I decided to put in a little larger display this year at the show in Indianapolis. Mostly common stuff and easy growers, but about half of them are slippers. Several pulled for AOS judging, but no awards.

Mike


----------



## Bob in Albany N.Y. (Apr 25, 2014)

Very nice display. You have so many nicely grown plants.


----------



## NYEric (Apr 25, 2014)

Very nice. Thanks for sharing.


----------



## Ozpaph (Apr 25, 2014)

That's very impressive. Congrats on the ribbon.


----------



## mrhappyrotter (Apr 25, 2014)

I really like that cochlopetalum hybrid sitting bottom left-center. Any idea what that is? The flowers are quite large, with good contrast between the chartreuse dorsal sepal and pink pouch. I also like the orange toned phals in the top right. Good job!

Now I'm inspired.

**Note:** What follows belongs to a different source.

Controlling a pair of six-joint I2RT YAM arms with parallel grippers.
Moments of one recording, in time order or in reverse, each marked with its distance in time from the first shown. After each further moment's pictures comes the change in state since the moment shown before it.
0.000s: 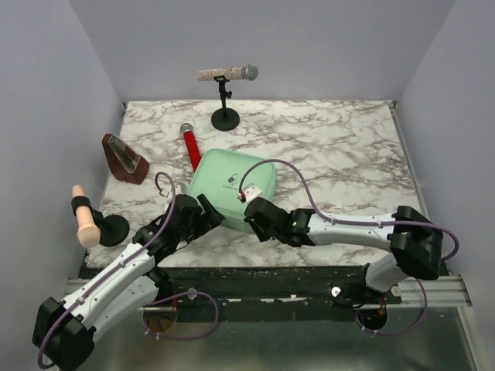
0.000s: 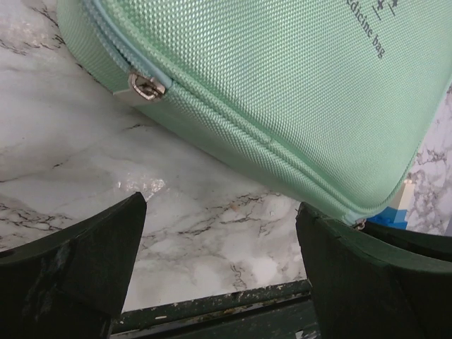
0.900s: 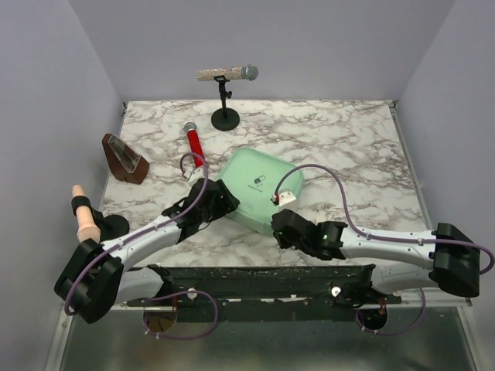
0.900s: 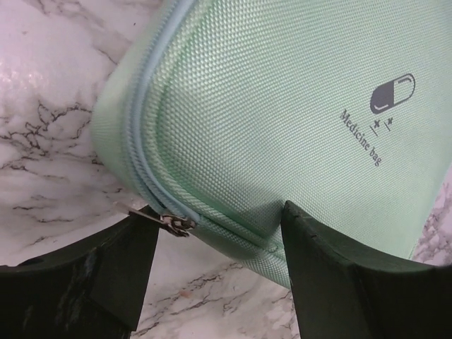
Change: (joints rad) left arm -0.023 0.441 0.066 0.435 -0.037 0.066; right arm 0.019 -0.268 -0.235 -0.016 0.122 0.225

A few months back, I feel like 1/2 my collection was in bloom, I totally should have gotten motivated and entered my own display into an orchid show.


----------



## JeanLux (Apr 26, 2014)

great display!!!! Jean


----------



## paworsport (Apr 26, 2014)

mrhappyrotter said:


> I really like that cochlopetalum hybrid sitting bottom left-center. Any idea what that is? The flowers are quite large, with good contrast between the chartreuse dorsal sepal and pink pouch. I also like the orange toned phals in the top right. Good job!
> 
> Now I'm inspired. A few months back, I feel like 1/2 my collection was in bloom, I totally should have gotten motivated and entered my own display into an orchid show.



It seem it is a cochlo x hangianum forme, already posted in ST, to be confirmed...


----------



## Paph_LdyMacBeth (Apr 26, 2014)

Looks like some nice stuff!


----------



## Spaph (Apr 26, 2014)

Great display and growing! Congrats on the nominations for AOS judging!


----------



## mrhappyrotter (Apr 26, 2014)

paworsport said:


> It seem it is a cochlo x hangianum forme, already posted in ST, to be confirmed...

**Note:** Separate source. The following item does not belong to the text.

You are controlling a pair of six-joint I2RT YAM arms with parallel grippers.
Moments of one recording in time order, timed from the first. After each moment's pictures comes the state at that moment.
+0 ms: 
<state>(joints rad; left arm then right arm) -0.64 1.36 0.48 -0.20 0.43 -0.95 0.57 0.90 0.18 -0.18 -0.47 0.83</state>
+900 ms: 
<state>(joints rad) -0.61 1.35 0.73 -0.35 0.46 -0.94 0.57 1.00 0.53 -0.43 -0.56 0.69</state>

You are correct. I went back and looked at the threads Orchid527 has stared and there's one for liemianum x hangianum. And go figure, I commented on the plant in that thread. I think that settles it, I must have one. Now if only the legal hangianums and hanginanum hybrids could enter the U.S. market a bit more quickly.


----------



## Dido (Apr 26, 2014)

nice display congrats


----------



## orchid527 (Apr 26, 2014)

You are correct. It is liemianum x hangianum. It is such an interesting flower that I wanted to have it in the display, but I tried to be sensitive about the subject of legality and labeled it euphemistically as liemianum x emersonii "h". I also put "No AOS Judging" on the tag, but it was pulled anyway. When I saw what had happened, I went into the judging area and retrieved the plant. It was a little embarrassing, but the judges out of the Cincinnati center are all good people and were understanding.

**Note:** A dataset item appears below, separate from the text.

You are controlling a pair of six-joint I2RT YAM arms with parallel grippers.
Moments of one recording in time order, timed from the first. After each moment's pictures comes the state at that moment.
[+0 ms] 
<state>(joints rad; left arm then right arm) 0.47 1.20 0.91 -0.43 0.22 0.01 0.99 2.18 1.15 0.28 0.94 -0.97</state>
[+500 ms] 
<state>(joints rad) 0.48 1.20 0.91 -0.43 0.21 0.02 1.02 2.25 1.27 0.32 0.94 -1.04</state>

The yellow/orange phals in the upper right section are Pylo's Texas Heat sibs out of a flask from Peter Lin.

Mike


----------



## SlipperFan (Apr 26, 2014)

Good looking display. Maybe no AOS awards, but it looks like you got several Best of Class trophies!


----------



## Migrant13 (Apr 27, 2014)

Congrats on all of it. A great display!


----------